# PROBLEM TO WORK ON
The answer must be the lines from the one that holds "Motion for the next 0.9" through the final line of the data, copied exactly, with no pictures.

Items from a data source
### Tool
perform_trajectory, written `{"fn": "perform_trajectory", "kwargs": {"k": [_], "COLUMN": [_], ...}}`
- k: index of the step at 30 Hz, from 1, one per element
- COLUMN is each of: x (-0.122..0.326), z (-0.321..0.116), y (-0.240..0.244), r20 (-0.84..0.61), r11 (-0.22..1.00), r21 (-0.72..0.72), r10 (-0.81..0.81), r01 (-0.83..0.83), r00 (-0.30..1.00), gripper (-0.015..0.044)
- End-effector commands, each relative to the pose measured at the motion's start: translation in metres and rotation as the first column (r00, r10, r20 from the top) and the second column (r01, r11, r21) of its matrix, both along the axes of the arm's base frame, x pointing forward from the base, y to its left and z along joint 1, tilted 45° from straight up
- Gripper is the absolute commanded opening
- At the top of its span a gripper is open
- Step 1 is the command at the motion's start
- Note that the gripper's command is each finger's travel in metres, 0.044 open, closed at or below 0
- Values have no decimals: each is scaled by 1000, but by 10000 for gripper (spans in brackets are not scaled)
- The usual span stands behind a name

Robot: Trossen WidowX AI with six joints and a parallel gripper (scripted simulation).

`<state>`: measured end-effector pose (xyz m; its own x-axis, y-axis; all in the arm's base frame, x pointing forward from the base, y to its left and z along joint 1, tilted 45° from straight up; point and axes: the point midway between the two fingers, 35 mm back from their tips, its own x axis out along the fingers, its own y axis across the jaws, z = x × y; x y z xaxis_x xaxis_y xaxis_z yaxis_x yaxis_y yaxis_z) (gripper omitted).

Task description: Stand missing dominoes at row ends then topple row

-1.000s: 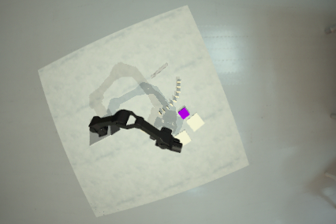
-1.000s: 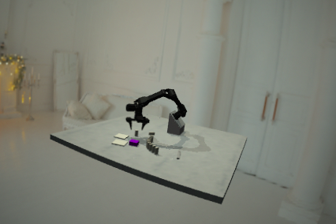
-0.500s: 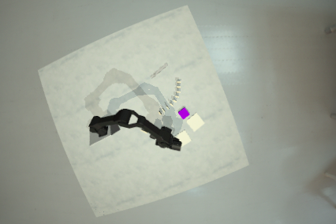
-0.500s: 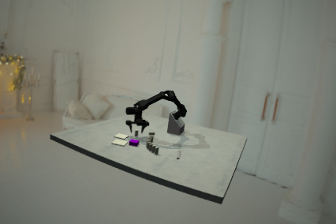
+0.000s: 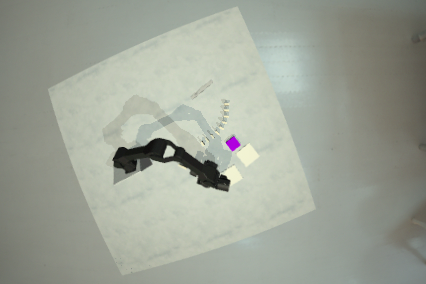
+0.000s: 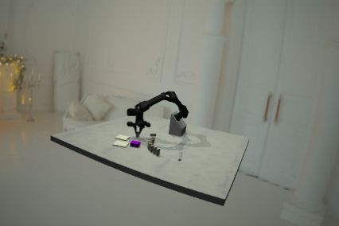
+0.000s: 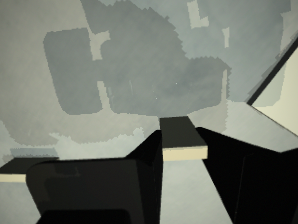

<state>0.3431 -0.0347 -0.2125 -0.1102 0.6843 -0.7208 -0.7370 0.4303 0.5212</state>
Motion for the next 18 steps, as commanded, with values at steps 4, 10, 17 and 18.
{"fn": "perform_trajectory", "kwargs": {"k": [4, 10, 17, 18], "x": [0, 12, 15, 15], "z": [-1, 38, 97, 97], "y": [1, -41, -94, -94], "r20": [-3, -1, -1, -1], "r11": [1000, 1000, 1000, 1000], "r21": [2, -5, -6, -6], "r10": [-5, -4, 0, 0], "r01": [5, 4, 0, 0], "r00": [1000, 1000, 1000, 1000], "gripper": [107, 107, 107, 107]}}
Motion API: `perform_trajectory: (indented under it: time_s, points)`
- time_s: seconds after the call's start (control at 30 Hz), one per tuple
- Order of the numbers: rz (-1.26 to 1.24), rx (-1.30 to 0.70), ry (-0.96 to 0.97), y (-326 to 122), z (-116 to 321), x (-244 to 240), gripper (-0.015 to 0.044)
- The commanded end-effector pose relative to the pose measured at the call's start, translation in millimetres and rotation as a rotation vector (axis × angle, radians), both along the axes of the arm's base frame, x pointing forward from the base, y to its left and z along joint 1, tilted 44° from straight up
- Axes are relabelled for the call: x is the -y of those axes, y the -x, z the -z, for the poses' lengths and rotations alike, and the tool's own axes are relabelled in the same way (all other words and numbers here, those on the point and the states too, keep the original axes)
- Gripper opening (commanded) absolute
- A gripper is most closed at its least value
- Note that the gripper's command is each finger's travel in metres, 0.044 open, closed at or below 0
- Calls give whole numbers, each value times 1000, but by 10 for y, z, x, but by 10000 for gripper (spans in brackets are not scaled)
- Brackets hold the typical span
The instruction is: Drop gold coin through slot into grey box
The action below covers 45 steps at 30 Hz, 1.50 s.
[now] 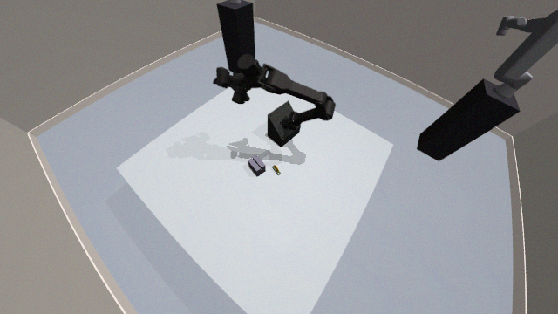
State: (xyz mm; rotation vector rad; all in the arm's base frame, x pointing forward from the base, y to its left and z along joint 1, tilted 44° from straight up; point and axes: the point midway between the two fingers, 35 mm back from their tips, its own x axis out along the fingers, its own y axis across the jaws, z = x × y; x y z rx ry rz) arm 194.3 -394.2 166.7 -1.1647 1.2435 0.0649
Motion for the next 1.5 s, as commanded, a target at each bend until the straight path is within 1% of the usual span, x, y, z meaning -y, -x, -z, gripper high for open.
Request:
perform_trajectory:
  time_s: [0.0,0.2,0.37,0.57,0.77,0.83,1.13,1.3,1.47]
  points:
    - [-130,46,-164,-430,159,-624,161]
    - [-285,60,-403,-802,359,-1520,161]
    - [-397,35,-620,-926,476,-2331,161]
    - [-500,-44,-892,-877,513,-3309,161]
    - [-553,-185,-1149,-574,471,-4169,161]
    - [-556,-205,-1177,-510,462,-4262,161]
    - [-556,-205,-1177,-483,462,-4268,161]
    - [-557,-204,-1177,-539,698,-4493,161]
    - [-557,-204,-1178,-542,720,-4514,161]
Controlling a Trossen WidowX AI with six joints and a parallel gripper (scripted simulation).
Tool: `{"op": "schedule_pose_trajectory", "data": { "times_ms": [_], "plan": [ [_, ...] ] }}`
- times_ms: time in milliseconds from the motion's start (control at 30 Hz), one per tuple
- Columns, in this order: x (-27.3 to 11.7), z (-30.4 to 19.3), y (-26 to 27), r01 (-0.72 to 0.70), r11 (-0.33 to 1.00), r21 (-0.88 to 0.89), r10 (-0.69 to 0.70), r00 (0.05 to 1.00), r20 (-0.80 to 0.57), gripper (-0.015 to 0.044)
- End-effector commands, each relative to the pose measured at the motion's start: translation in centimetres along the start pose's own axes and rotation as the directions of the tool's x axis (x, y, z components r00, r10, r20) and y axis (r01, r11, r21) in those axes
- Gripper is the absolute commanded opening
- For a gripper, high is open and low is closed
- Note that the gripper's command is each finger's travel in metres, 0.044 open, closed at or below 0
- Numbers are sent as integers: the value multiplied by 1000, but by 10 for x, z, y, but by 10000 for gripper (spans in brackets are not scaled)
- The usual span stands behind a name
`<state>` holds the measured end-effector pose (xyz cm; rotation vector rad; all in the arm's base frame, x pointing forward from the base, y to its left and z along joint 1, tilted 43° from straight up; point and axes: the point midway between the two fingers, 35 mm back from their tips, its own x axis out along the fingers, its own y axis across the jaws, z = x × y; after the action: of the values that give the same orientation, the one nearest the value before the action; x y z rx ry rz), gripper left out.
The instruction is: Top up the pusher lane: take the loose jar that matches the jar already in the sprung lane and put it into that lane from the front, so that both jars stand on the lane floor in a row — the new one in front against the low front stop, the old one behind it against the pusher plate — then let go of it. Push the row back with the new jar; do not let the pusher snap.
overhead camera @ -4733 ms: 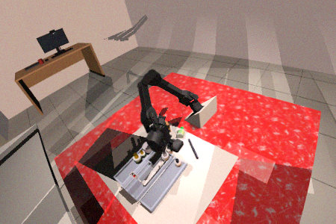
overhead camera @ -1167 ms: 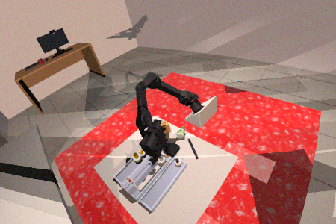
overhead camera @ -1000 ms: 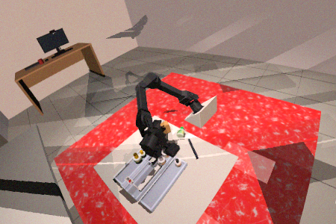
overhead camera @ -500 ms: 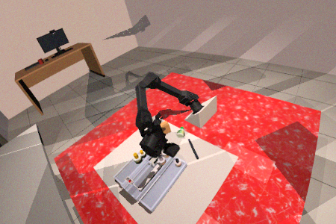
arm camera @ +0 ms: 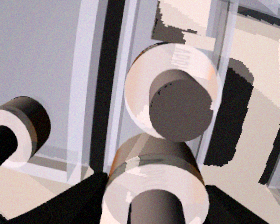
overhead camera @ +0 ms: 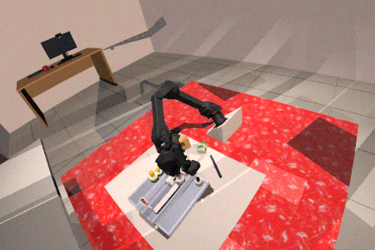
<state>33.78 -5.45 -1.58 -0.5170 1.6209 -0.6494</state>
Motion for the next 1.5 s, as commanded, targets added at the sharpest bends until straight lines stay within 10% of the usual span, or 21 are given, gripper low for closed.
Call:
{"op": "schedule_pose_trajectory", "data": {
  "times_ms": [0,1467],
  "plan": [
    [-3,9,-2,3,1000,14,-3,1000,26,0],
    [3,12,-2,3,1000,14,-3,1000,26,0]
  ]
}}
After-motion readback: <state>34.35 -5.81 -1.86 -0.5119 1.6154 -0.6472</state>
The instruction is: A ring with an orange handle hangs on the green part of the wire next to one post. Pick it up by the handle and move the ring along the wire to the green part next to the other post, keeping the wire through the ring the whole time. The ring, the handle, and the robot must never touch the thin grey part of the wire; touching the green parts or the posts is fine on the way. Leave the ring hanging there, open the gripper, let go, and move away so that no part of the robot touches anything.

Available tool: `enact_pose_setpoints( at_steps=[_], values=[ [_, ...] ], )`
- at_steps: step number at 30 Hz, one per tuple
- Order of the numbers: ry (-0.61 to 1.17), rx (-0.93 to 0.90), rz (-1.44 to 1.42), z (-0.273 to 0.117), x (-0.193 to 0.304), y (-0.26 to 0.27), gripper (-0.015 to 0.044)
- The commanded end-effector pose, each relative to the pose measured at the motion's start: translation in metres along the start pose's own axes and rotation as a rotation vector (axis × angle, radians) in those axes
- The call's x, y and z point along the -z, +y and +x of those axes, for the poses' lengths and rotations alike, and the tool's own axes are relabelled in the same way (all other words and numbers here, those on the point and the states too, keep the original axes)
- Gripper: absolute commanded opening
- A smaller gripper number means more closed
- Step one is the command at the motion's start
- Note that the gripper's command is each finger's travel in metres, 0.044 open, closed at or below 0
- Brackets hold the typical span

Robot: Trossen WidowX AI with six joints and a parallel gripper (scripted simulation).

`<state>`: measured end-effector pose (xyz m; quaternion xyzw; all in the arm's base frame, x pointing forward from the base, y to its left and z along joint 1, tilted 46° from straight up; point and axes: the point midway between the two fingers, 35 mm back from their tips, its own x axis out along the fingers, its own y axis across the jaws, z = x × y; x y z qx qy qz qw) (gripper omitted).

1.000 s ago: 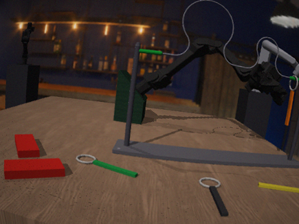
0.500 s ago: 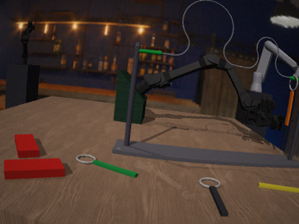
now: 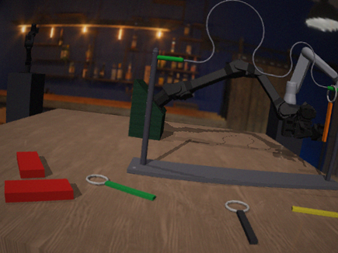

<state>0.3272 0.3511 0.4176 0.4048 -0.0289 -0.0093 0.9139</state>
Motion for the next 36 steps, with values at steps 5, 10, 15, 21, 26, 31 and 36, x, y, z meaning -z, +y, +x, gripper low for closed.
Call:
enact_pose_setpoints(
  at_steps=[5, 10, 15, 21, 26, 31, 36],
  values=[
    [0.001, -0.004, 0.004, 0.012, -0.012, 0.001, 0.016],
    [0.0, -0.004, 0.004, 0.02, -0.012, 0.002, 0.016],
    [0.0, -0.005, 0.004, 0.027, -0.012, 0.002, 0.016],
    [-0.001, -0.006, 0.004, 0.037, -0.012, 0.003, 0.016],
    [-0.002, -0.006, 0.003, 0.044, -0.012, 0.003, 0.016],
    [-0.002, -0.007, 0.003, 0.052, -0.012, 0.003, 0.016],
    [-0.002, -0.007, 0.003, 0.06, -0.012, 0.003, 0.016]
  ],
)
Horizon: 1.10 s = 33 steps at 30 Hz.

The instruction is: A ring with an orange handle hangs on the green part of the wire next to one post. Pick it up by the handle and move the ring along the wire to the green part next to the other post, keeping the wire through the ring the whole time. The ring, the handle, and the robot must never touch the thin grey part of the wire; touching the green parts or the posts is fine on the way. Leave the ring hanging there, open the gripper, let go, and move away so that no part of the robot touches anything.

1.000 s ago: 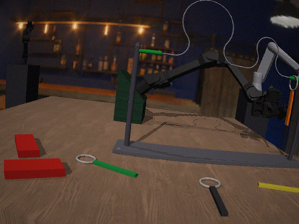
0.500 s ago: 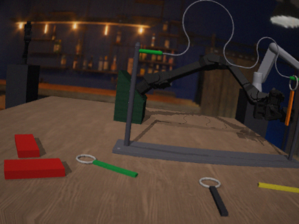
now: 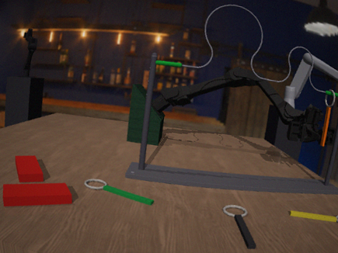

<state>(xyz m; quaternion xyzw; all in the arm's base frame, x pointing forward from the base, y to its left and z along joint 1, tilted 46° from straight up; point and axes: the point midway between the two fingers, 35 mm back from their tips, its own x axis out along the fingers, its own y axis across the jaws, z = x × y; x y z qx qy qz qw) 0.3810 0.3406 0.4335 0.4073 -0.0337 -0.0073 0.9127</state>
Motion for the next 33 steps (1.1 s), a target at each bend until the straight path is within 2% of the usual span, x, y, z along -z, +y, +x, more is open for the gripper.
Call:
enact_pose_setpoints(
  at_steps=[1, 15, 33],
  values=[
    [0.005, 0.0, -0.003, 0.007, 0.003, -0.001, 0.016],
    [0.004, -0.001, -0.004, 0.028, 0.003, -0.003, 0.016],
    [0.004, -0.001, -0.004, 0.028, 0.003, -0.003, 0.016]
  ],
)
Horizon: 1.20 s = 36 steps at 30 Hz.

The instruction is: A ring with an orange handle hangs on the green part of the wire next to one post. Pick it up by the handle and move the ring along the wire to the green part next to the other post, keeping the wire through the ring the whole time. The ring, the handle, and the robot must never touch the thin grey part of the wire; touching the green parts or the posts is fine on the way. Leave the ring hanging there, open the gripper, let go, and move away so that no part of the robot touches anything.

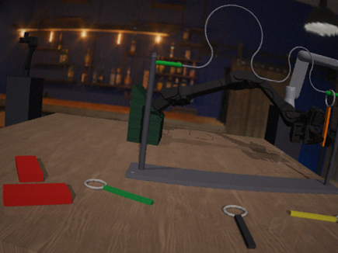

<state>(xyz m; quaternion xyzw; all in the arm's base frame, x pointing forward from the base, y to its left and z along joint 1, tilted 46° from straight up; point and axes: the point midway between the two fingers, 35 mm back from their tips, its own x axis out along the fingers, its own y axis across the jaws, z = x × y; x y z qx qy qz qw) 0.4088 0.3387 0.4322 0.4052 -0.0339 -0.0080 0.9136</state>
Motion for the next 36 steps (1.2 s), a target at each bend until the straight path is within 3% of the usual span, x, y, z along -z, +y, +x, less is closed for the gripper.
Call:
enact_pose_setpoints(
  at_steps=[1, 6, 18, 36],
  values=[
    [0.005, -0.002, 0.001, 0.0, 0.001, 0.0, 0.016],
    [0.005, -0.002, 0.001, 0.0, 0.001, 0.0, 0.016],
    [0.0, 0.0, 0.0, 0.0, 0.0, 0.0, -0.015],
    [-0.002, -0.012, 0.0, 0.0, -0.016, -0.002, -0.015]
  ],
)
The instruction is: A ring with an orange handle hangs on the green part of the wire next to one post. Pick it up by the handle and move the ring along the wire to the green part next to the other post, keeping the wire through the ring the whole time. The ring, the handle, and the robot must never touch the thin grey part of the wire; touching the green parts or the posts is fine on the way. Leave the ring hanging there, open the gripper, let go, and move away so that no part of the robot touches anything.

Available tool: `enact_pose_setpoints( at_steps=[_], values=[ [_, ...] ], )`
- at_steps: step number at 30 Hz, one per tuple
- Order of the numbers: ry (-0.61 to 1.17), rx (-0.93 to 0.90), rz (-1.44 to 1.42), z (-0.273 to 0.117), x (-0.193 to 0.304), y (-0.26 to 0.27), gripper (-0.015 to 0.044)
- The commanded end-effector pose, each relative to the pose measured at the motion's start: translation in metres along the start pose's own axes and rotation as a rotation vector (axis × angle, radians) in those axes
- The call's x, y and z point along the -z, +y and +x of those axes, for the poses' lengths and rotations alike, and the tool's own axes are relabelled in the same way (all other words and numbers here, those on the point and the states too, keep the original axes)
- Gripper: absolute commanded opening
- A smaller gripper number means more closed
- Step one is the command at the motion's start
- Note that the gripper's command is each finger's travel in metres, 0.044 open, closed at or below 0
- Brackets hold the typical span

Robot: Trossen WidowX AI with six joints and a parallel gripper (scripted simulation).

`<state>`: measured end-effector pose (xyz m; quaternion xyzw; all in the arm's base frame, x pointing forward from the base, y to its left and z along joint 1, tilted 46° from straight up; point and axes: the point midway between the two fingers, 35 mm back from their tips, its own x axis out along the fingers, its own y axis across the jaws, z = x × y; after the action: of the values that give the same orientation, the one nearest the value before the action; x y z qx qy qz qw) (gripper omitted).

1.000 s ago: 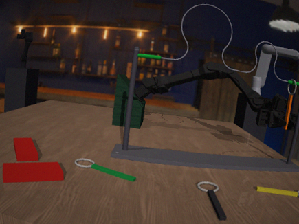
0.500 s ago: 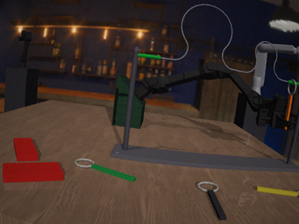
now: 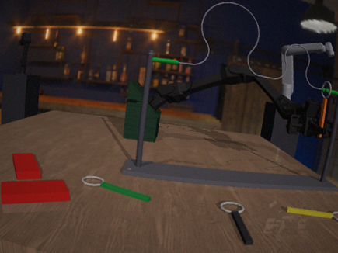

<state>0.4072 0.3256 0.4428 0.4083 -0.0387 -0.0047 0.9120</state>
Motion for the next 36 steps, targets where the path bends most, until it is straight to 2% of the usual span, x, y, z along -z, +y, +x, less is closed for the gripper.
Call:
enact_pose_setpoints(
  at_steps=[1, 30, 36],
  values=[
    [0.005, -0.002, -0.008, 0.0006, 0.0013, -0.0008, -0.015],
    [0.005, -0.002, -0.008, 0.0006, 0.0013, -0.0008, -0.015],
    [0.072, -0.003, -0.007, -0.0073, 0.0005, -0.0043, -0.015]
  ],
)
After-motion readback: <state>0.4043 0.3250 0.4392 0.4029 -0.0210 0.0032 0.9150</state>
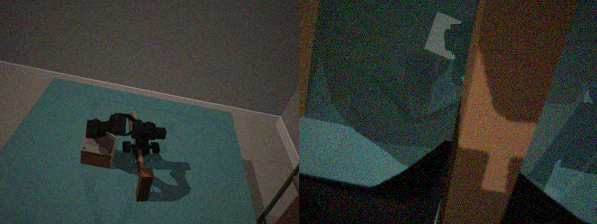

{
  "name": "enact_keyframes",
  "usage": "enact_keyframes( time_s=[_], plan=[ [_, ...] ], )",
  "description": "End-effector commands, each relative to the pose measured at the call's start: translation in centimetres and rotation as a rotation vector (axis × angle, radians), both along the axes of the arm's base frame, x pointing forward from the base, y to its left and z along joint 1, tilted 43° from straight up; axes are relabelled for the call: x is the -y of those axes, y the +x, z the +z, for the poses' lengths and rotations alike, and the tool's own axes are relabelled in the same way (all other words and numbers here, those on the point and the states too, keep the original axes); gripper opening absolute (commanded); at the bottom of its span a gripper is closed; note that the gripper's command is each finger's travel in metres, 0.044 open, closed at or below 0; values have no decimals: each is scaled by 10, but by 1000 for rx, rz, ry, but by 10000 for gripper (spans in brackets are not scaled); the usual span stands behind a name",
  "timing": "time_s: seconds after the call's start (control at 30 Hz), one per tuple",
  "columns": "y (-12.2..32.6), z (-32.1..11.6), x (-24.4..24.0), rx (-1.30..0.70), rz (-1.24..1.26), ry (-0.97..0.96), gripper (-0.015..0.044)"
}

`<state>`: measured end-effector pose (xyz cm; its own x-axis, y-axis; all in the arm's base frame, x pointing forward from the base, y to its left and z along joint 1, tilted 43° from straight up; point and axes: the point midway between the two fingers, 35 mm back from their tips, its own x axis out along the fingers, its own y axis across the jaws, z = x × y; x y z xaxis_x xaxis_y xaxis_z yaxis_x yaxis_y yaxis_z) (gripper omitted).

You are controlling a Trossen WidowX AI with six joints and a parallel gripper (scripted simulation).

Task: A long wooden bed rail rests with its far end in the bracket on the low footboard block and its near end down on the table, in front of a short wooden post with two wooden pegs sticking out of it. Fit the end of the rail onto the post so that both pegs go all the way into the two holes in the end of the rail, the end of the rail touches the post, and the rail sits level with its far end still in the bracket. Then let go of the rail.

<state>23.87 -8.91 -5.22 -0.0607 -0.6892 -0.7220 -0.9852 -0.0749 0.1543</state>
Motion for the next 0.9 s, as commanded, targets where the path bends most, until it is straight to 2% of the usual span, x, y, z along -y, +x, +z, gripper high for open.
enact_keyframes(
  time_s=[0.0,0.87],
  plan=[
    [3,4,-5,13,8,12,0],
    [2,4,-5,13,8,12,0]
  ],
)
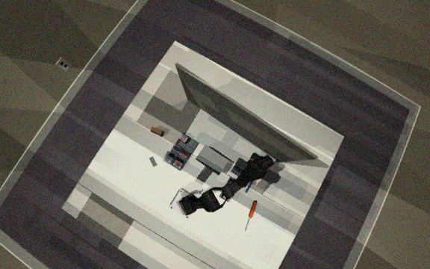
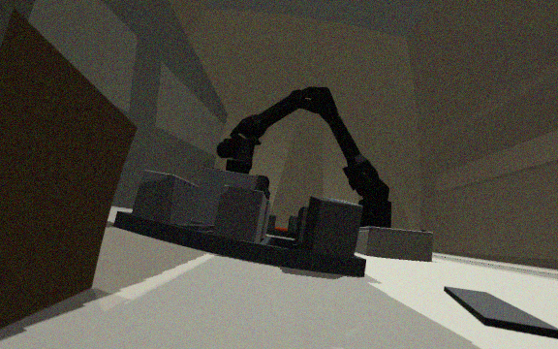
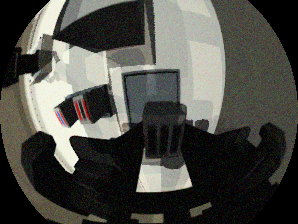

# ANSWER SPACE
Motion for the next 0.9 s, as commanded, targets where the path bends most, until it is straight to 2% of the usual span, x, y, z along -y, +x, +z, gripper high for open.
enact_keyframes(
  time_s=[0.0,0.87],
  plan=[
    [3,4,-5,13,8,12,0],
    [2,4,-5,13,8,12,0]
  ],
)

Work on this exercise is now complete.